Brief: When the records are reproduced, each one must match exactly, and no picture may be kept.

Supplied data:

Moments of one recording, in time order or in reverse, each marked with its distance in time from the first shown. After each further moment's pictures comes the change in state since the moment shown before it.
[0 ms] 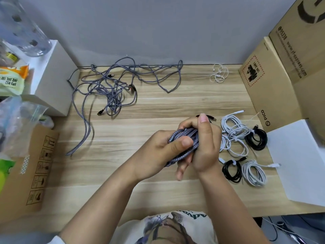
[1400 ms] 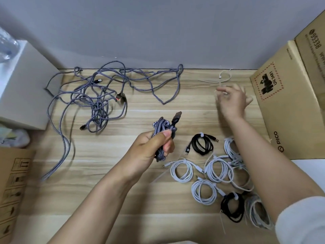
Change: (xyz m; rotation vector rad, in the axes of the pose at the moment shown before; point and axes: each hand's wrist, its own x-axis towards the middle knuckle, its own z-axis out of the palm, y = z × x) left_hand 0.086 -0.031 -0.048 -0.001 0.387 -0.205; right_hand 0.230 0.176 -0.082 -0.919 0.058 0.160
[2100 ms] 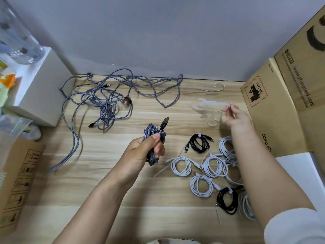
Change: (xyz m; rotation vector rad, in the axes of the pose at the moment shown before) left_hand -0.043 -0.011 -0.008 -0.101 0.095 0.037; right_hand -0.035 -0.012 -0.050 1.738 0.089 1.069
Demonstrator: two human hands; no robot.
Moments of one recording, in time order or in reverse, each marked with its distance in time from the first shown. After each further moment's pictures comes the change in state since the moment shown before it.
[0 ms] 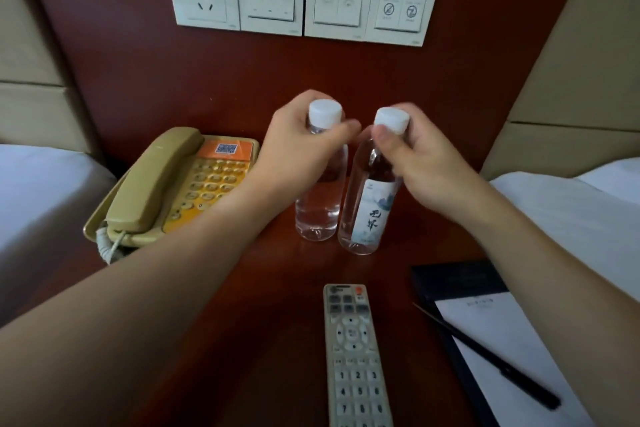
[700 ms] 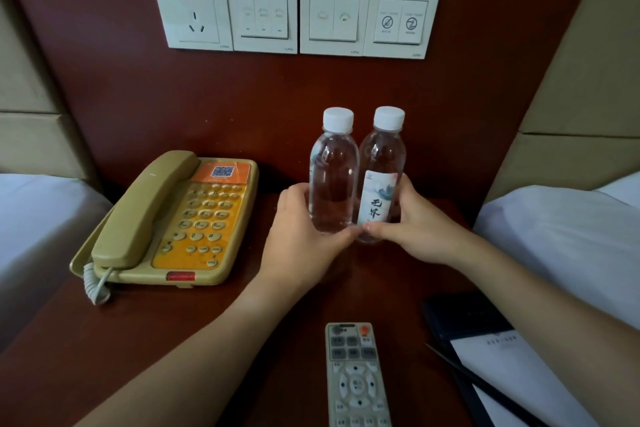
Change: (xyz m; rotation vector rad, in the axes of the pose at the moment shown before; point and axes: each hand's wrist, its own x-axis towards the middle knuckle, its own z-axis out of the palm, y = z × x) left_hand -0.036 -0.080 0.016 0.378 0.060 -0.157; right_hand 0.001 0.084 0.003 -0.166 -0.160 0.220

Result of the exercise:
Moments of one recording, in time order or in reverse, each marked with its distance in time from the first shown. After each further moment's pictures comes the change in state since the moment shown before it.
[0 ms] 
[1400 ms] 
Change: (xyz m; rotation vector rad, in the axes of the pose at the moment shown before; point and axes: each hand's wrist, its own x-axis towards the middle knuckle, its own z-axis out of the palm, y = z × x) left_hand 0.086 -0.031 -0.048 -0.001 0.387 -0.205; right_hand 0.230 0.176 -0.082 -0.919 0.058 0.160
[2100 ms] 
Change: (xyz m; rotation vector rad, in the axes of the pose at the moment shown before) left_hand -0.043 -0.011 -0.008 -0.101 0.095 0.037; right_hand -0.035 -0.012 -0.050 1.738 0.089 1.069
Demonstrator: two human hands; no robot.
Moments of one recording, in time order or in reverse, each marked with its distance in time from the first shown. After each further moment's pictures comes the change in state since the moment shown before it.
[0 ms] 
[700 ms] 
Change: (xyz m; rotation vector rad, in the axes of the pose at the moment shown before; point and axes: each hand's wrist, its own x-axis towards the middle knuckle, its own z-axis out of the palm, y = z × x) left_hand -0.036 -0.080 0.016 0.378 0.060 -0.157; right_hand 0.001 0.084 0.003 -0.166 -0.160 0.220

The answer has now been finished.